▶ **INSTRUCTIONS FOR THE TASK**
Please copy out each line of the listing that contains the word "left".

▶ **PROVIDED DATA**
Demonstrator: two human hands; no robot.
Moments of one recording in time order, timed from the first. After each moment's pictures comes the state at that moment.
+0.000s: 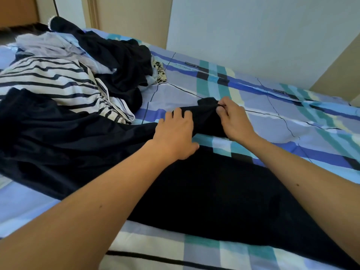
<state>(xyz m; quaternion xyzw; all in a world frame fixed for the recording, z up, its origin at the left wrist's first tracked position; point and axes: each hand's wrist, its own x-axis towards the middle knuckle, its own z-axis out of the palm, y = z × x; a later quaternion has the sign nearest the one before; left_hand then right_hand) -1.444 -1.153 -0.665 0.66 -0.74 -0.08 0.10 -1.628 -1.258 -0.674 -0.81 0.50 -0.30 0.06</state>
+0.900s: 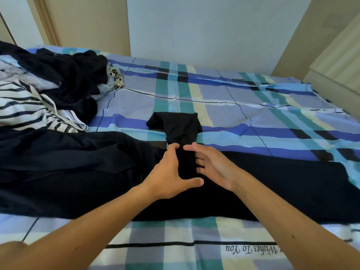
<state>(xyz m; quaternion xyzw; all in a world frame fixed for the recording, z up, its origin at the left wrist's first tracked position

▶ **SOLUTION BELOW**
<state>(xyz m; quaternion xyzw; all in a world frame fixed for the recording, z up, its origin at the left wrist's first tracked position; point and axes: each hand's wrist, its own x-axis towards the middle knuckle, its own z-axis out of the palm, y = z × x; a later quaternion has the sign nearest the one before; left_hand then right_hand) -1.444 -1.153 -0.665 0.66 -0.74 -0.08 0.10 -1.628 -1.258 -0.674 -0.81 0.50 -0.30 0.06</state>
<state>(xyz m; quaternion xyzw; all in a world frame fixed for the recording, z up, its origin at the left wrist's first tracked position

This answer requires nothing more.